Message for gloaming,
Just an update about my catheter ablation. It was done via Radiofrequency method on March 4th as an outpatient. On April 1 st I was fitted with a three day holter and will get the results May 1st. My heart surgeon phoned as a followup and is pleased with my progress this far. He wants me to stop my beta blocker Sotolol in one month and see how it goes and if no palpitations then good but if I get any signs of arrhythmia I can always go back on that pill. He will phone again in three months to check on me and in the meantime he will be in touch with my cardiologist to compare notes. My energy is back and I’m feeling good - touch wood. I only had 4 episodes after the surgery and one was starting and then stopped - a good sign. My pulse reading yesterday was 71. I’ll let you know what the holter reading was when I find out. I already feel my quality of life is improving each day. 😊

Thanks, but none of your advice fits this particular situation. It is a genetic issue confirmed by a study at the Mayo Clinic. (Read about LPa)

GDCM - Of your relatives that had heart problems, were they 1) overweight? 2( did they eat a lot of cheese, ice cream, beef, bread, sweets, margarine, processed foods such as chips etc?
3) Did they eat FRESH vegetables and fruits? 4) Did they stretch and walk outside daily?

I am 76, and take no meds. But I make sacrifices to have good health. I had to give up coffee and anything containing caffeine which eliminated fast and irregular heartbeat, , most dairy, eat very little processed, no canned fruits and veggies, few sweets. I stretch a bit and walk daily up and down steep hills.

My goal is to live in good health, and God willing a long life, but without pacemaker, stents, meds and not spending my life in and out of doctor's offices and hospitals. Reflect on your habits and those of your relatives to see if there are changes you can make and possibly not need those scary treatments that benefit the docs and drug companies, but may or may not help you. If you follow the habits of the average American, it is not an enjoyable path.

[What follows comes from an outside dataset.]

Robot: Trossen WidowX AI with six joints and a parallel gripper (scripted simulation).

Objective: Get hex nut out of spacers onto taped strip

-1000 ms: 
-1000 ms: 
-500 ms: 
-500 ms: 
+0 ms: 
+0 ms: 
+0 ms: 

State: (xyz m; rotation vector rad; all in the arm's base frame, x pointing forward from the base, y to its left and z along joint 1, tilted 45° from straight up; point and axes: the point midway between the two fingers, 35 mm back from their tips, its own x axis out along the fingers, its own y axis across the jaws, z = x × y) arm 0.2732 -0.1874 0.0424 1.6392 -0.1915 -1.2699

72M. I've had AFib for at least ten years and probably longer. I recorded six episodes in 2016 lasting one to 8 hours. The number of episodes grew gradually, and the length of each episode also grew, which is the common path for AFib. In 2024 I had 59 episodes, each lasting 20+ hours. I was never on Eliquis until this year. I started Metropol late in 2024 after an ER visit. Finally, I got tired of living like this and had a PF ablation in Feb 2025. I had to go on Eliquis to have this procedure. The procedure was pain-free and caused me absolutely no issues. I got up and felt like nothing had been done. I wish I had done the procedure long ago. I'm still on Eliquis and will likely be forever due to my CHADS score. I've had eight episodes since the procedure, one lasting about five hours and the rest lasting minutes. They said I might still have some "transient" AFib for up to three months (to May 20, 2025). I've been AFib free now for over a month, and I've been pushing my exercise and lifting more and more (a trigger). Heading out to have a few beers this afternoon (another trigger).